Heroes: Luiz Garrido

Strictly in the interests of research, I spent some minutes this morning on coming out of the shower posing naked, establishing that by crossing my thighs it was indeed possible to tuck my tackle away out of sight, leaving just a triangle of hair visible at the meeting of legs and stomach. Fortunately I was the only photographer present and I certainly wasn’t using a camera.

Brasilia – Congress buildings (C) Peter Marshall, 2007

The show Heróis (Heroes) by Luiz Garrido opened in the Black Hall of the Chamber of Deputies of the Brazilian Government at the centre of Brasilia in November with considerable controversy.

What caused the fuss was an image of the famous Brazilian transsexual actress, Rogéria, in a pose similar to my bathroom experiment (though let’s be clear, I omitted the blonde wig, lipstick, nail varnish, loose shirt, tie, trainers and white socks.)

(C) Luiz Garrido

Apparently this image was not among those that had been shown when the exhibition was arranged, and the director of Public Relations at the parliament building took exception to it, arguing it was not appropriate to be shown in a space visited by so many children. The same argument was also put forward by my very courteous guide on my visit to the chamber when I asked him about it.

Brasilia – The view from the Black Hall of Congress (C) Peter Marshall, 2007

So for the opening night, the image was on show behind a screen, while negotiations went on about how it might be presented, involving the Festival Organiser and photographer and the management of the chamber. A notice that was put up, announcing (in Portuguese) that “By a decision of the Chamber of Deputies, this cubicle contains a photograph of Rogéria whose open exhibition to the public was not permitted” and this apparently so upset the chamber that they took down the whole show overnight without further discussion.

I find it hard to image how anyone could seriously think that this image would in any way offend against the Brazilian law relating to children and adolescents, which apparently protects them from displays that are inhuman, violent, terrifying, vexing or embarrassing. Young children would walk by unconcerned, while it is hard to see it causing more than a shrug with teenagers exposed to everything the Brazilian media deem fit to publish. This was certainly not – as one bloggers suggests – an erotic image.

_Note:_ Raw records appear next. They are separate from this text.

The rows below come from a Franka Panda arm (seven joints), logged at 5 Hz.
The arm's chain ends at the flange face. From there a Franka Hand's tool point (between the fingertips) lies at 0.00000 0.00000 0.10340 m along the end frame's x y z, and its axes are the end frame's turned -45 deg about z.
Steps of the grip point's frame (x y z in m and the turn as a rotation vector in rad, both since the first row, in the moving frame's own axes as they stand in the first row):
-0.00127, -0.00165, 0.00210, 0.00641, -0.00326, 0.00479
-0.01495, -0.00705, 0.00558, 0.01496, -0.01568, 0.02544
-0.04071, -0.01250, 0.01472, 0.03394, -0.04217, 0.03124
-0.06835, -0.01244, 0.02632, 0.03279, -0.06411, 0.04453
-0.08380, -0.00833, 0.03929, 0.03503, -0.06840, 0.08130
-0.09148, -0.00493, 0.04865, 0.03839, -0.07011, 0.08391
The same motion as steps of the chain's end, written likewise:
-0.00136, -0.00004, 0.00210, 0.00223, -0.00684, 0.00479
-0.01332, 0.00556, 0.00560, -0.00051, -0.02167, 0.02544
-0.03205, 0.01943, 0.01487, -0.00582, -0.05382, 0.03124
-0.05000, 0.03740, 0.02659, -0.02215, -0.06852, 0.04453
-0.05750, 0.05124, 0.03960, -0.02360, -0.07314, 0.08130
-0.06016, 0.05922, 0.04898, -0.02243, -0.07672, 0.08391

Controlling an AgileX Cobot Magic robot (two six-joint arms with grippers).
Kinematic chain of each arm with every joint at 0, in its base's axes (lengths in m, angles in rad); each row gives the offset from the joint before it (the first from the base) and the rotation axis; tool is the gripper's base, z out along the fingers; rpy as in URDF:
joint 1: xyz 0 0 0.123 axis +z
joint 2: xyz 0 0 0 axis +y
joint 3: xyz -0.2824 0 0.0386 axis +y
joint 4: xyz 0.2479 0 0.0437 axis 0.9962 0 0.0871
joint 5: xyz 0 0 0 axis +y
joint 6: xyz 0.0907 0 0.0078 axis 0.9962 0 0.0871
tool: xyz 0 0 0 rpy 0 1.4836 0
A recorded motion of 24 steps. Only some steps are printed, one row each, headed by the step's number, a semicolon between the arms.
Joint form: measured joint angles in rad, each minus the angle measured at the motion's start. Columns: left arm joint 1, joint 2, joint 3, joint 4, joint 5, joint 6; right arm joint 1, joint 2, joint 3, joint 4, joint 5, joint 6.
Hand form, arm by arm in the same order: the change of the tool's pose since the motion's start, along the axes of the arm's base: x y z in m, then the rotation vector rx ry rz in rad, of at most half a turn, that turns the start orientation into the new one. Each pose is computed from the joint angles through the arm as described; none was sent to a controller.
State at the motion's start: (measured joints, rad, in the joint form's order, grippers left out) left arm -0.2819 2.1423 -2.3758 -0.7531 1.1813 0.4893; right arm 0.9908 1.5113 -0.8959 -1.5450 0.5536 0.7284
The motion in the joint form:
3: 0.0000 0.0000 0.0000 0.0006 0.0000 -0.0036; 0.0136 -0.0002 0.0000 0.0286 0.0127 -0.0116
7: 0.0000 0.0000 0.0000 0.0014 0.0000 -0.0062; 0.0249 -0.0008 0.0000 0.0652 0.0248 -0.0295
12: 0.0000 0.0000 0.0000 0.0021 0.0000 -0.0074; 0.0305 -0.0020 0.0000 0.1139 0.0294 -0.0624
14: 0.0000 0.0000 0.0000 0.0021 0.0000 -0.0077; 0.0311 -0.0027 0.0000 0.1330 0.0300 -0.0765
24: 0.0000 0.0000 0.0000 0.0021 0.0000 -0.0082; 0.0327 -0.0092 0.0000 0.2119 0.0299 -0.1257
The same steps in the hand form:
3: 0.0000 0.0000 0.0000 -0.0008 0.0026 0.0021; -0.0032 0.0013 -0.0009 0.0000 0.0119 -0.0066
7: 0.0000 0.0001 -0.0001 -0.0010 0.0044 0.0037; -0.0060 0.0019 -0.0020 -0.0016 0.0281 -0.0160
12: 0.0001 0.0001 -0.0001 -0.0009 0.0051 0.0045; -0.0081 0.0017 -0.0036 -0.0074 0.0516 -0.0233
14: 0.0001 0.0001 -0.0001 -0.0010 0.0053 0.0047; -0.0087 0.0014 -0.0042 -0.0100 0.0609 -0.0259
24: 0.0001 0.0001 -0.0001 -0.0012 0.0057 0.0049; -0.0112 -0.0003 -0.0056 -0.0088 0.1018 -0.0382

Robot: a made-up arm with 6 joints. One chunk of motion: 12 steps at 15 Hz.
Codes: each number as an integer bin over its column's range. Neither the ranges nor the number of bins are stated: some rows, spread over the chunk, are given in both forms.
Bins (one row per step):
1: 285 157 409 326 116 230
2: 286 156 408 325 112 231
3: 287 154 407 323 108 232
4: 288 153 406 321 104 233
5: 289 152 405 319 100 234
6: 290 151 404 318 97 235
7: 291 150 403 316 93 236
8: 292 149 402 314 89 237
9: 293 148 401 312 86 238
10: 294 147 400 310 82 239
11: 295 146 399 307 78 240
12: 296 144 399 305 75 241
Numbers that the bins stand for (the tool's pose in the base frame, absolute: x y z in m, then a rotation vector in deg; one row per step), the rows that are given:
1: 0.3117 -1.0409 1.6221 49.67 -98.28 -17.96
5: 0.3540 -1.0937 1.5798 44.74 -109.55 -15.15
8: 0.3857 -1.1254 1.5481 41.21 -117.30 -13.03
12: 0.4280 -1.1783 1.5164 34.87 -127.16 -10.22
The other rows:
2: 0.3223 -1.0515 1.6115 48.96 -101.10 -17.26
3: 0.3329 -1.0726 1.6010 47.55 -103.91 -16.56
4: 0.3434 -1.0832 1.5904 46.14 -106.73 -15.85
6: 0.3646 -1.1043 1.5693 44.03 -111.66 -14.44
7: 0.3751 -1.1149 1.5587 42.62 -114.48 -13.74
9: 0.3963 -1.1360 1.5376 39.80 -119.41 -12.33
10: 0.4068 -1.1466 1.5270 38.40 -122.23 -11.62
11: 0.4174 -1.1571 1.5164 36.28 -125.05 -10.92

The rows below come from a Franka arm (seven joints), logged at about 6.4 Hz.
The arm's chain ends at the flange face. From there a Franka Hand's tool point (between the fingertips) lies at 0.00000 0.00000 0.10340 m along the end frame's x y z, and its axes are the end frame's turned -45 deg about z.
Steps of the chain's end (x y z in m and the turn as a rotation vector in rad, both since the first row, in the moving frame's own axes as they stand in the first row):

You can read more details on the story – and the responses to it by various bloggers – on ‘Global Voices‘ which also has more pictures from the show.

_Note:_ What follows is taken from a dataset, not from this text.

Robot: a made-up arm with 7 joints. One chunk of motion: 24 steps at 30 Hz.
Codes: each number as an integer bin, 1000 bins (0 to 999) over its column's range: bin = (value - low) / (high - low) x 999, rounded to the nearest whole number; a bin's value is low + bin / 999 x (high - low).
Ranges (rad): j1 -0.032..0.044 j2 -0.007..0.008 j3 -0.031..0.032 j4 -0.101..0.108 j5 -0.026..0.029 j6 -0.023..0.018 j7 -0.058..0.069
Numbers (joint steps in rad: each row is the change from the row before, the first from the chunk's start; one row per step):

Luiz Garrido‘s show was at ECCO when I was in Brasilia, and looking at the whole show as an outsider, this picture actually struck me as the least interesting of his images on display. The kind of image that gets chosen not because of the photograph but simply because of the discordant views about LGBT rights that it embodies. I’m very much against censorship, but would personally as a curator not have chosen to show this picture.

But there is no doubt that Garrido is an interesting portraitist. I visited his show at ECCO after hours, following a very satisfying rump steak at ‘Oliver’, the contemporary restaurant that is a part of the gallery complex, together with my companions for the evening, Robson and Chris, and I think we were all impressed by his portrait of President Lula, swathed in cigar smoke (and more than a hint of the revolutionary Cubans.)

Lula, (C) Luiz Garrido

Next to him was another fine portrait, of Lucio Costa (1902-98), whose master plan created Brasilia, and next to that, the architect who designed its famous buildings,
Oscar Niemeyer, 100 on Dec 15, and still working. Costa, taken in a study after my own heart, the shelves behind him separated by bricks, slumps to one side, one eye bright and alert, the other side of his face resigned, reflective.

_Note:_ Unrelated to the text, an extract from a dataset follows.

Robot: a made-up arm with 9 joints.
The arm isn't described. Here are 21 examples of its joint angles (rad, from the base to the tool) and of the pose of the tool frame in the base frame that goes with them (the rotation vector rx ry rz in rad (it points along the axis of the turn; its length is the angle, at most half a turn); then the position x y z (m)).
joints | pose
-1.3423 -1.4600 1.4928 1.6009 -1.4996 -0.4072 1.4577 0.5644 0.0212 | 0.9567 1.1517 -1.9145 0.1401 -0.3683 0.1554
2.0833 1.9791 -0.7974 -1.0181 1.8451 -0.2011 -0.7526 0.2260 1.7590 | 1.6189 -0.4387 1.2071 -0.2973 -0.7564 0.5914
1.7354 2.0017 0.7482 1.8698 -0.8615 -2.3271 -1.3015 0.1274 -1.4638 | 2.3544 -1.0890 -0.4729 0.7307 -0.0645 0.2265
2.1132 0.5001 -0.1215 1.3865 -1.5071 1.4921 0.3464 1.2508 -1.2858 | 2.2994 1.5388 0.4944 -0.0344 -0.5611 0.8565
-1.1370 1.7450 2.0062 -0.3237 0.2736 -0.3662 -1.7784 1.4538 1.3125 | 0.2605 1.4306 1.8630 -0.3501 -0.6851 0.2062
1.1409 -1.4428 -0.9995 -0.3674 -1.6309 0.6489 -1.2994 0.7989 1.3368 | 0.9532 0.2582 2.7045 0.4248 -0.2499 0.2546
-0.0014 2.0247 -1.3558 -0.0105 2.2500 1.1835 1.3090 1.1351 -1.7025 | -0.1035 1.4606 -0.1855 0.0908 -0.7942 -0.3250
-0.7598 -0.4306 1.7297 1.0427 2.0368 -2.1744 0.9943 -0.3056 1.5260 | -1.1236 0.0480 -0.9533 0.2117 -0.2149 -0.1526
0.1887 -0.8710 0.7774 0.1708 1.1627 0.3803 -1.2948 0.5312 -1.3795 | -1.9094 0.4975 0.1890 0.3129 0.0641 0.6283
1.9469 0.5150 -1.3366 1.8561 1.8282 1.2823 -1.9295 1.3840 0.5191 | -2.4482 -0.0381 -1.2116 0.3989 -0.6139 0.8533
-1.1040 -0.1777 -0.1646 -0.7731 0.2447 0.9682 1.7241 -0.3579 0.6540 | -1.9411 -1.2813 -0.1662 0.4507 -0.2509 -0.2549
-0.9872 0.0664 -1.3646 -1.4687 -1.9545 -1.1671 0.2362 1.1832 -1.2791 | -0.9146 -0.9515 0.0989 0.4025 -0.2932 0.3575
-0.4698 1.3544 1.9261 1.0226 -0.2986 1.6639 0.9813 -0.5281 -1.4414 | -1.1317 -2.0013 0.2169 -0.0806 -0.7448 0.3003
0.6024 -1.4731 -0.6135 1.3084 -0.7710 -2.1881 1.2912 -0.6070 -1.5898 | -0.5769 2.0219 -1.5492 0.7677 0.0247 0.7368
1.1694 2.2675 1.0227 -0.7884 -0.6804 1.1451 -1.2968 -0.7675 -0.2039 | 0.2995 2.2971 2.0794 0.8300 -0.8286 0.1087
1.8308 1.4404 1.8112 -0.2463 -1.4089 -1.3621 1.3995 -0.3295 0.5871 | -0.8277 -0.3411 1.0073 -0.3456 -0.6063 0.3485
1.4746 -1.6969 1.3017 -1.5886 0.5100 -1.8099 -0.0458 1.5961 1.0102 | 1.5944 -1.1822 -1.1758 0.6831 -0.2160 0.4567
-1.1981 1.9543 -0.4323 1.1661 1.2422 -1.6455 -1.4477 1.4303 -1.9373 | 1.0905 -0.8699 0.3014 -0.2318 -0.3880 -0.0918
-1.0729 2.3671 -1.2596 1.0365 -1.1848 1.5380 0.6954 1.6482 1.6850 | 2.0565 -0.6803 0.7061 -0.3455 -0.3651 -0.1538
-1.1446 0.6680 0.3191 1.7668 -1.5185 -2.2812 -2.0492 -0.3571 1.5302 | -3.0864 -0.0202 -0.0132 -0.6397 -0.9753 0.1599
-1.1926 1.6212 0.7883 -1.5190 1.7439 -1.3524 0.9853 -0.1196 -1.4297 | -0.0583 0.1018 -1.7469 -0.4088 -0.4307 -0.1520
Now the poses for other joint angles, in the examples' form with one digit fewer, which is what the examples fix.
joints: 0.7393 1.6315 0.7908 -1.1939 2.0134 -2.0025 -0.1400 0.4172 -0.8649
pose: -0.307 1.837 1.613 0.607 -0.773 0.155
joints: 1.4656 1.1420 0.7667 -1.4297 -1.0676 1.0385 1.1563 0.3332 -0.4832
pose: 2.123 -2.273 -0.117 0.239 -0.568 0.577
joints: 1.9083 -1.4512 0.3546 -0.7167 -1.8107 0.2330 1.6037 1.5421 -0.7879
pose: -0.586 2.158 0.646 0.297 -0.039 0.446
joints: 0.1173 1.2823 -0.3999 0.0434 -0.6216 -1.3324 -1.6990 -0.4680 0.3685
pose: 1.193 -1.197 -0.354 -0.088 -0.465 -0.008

Lucio Costa, (C) Luiz Garrido

Oscar Niemeyer, (C) Luiz Garrido

Niemeyer is placed centrally in the frame, but cropped along the line of his upper lip, taken in front of a white board with some lines and writing, dominated by the two words “mundo injusto” (unjust world.) It is a powerful image, and one that concentrates on the eyes and intellect of the sitter, his balding dome against the world, as well as reflecting the architect’s own use of geometry and curved shapes – as for example in the National Museum at Brasilia.